▸ **Your goal**:
The required output consists solely of the lines from the top of the listing through the line containing "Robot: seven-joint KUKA", transcribed exactly.
-------
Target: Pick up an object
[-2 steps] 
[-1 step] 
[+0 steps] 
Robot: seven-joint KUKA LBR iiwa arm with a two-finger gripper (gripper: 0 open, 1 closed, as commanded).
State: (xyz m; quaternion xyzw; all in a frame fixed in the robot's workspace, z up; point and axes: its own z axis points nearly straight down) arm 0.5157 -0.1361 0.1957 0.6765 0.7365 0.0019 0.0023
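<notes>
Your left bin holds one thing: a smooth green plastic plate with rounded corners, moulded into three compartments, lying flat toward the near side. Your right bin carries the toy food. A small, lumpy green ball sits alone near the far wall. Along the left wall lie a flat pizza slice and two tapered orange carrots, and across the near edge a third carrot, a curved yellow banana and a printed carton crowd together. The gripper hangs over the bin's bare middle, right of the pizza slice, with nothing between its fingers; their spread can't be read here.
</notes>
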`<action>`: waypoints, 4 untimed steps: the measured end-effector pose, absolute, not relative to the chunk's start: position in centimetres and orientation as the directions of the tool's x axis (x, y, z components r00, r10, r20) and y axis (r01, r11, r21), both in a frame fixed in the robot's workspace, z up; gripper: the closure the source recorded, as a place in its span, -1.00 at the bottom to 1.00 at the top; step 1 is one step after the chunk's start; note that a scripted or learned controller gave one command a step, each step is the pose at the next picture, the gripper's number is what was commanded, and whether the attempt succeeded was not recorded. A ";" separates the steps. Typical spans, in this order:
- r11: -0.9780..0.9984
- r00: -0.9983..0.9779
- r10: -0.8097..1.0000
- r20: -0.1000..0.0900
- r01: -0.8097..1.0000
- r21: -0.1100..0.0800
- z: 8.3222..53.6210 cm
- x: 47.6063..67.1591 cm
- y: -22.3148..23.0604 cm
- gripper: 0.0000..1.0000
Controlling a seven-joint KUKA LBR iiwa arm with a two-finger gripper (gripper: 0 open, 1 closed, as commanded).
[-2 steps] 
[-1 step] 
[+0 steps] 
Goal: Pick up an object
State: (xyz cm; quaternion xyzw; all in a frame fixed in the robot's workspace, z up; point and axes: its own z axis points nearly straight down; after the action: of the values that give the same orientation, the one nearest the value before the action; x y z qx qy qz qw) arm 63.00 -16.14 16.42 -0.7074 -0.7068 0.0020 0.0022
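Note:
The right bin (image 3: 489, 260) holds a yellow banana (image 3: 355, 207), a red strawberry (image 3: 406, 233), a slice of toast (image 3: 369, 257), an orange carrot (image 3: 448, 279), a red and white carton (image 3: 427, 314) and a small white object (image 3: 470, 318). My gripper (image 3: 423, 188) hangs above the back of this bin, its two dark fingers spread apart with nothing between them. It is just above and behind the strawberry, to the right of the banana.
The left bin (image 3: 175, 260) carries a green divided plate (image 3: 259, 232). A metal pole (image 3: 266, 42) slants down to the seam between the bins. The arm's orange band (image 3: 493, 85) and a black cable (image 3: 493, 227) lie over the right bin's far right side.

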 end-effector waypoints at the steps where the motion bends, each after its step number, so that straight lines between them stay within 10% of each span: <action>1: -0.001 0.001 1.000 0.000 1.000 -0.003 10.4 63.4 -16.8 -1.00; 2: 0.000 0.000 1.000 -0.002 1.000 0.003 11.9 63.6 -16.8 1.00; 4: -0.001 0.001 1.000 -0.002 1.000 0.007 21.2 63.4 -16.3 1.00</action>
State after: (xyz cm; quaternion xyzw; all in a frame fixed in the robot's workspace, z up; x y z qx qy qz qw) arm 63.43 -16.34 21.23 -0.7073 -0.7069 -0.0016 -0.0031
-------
▸ **Worked solution**:
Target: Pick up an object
[-2 steps] 
[-1 step] 
[+0 steps] 
Robot: seven-joint KUKA LBR iiwa arm with a two-finger gripper (gripper: 0 open, 1 closed, as commanded).

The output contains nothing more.